▶ Your task
No picture belongs in the copy. Repeat each line below exactly.

▶ Dataset extract
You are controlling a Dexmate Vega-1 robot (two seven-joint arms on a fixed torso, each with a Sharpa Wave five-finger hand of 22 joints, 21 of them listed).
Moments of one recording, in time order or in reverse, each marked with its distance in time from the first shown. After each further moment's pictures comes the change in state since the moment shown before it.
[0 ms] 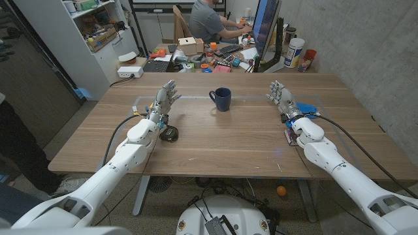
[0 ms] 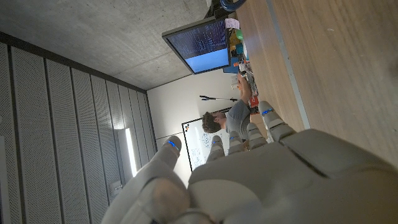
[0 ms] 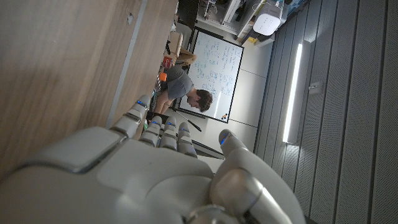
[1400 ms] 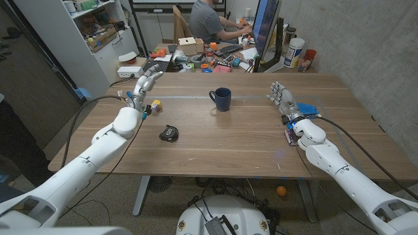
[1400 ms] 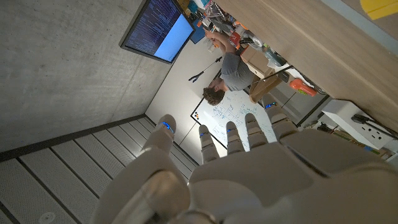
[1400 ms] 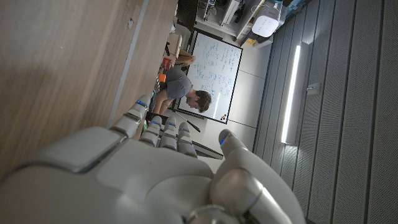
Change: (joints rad) left arm 0.024 0.255 -0.031 -0.245 0.461 0.193 0.339; left_hand 0.206 -0.018 0.054 -0.245 0.005 0.186 -0.132 0.046 0.014 0.110 -0.052 0.042 0.014 0.100 -0.020 0.012 0.000 0.064 0.075 -0.034 0.002; right arm -0.036 -0.019 0.006 -0.052 0.003 -0.004 -0.014; right_hand 0.000 0.000 0.000 0.000 0.000 0.000 0.000 0.000 0.000 0.000 0.000 0.000 0.000 0.000 0.000 0.000 0.005 0.000 0.000 0.000 0.000
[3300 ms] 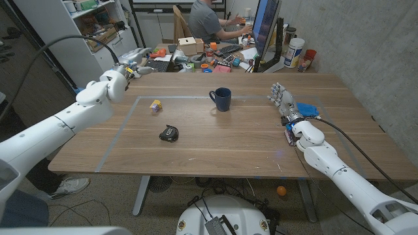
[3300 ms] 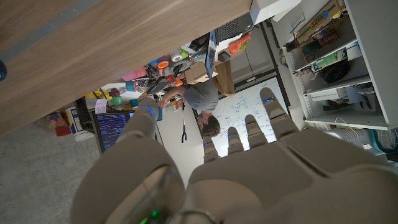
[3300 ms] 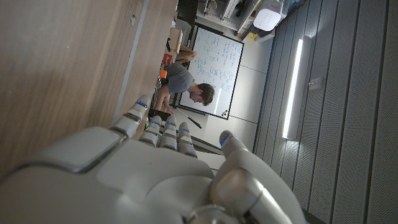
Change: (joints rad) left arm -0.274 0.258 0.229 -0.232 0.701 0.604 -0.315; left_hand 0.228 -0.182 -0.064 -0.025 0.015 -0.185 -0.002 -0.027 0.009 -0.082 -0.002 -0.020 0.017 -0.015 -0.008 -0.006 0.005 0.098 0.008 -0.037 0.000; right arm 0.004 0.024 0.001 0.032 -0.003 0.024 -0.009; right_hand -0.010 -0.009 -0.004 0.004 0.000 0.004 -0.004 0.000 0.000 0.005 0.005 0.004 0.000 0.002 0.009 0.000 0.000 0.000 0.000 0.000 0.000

▶ Result of the exercise
You are controlling a Dexmate Vega-1 robot (two seven-joint arms on a fixed torso, each with a Sharpa Wave five-finger hand of 22 joints, 21 of them listed).
Moments of one recording, in time order or in reverse, each marked with its distance in time from the first shown. After each further moment's pictures comes the change in state since the moment shown before it.
[0 ms] 
[0 ms] 
[0 ms] 
[1400 ms] 
[1400 ms] 
[1400 ms] 
Change: (joints rad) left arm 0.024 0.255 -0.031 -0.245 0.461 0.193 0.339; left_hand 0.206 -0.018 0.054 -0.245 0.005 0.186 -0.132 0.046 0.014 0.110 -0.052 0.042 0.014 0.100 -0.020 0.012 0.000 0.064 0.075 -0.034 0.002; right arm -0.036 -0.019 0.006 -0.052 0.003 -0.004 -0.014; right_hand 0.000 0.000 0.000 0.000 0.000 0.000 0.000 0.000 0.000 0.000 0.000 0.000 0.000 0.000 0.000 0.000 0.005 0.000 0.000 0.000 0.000
[3300 ms] 
[3300 ms] 
[3300 ms] 
Change: (joints rad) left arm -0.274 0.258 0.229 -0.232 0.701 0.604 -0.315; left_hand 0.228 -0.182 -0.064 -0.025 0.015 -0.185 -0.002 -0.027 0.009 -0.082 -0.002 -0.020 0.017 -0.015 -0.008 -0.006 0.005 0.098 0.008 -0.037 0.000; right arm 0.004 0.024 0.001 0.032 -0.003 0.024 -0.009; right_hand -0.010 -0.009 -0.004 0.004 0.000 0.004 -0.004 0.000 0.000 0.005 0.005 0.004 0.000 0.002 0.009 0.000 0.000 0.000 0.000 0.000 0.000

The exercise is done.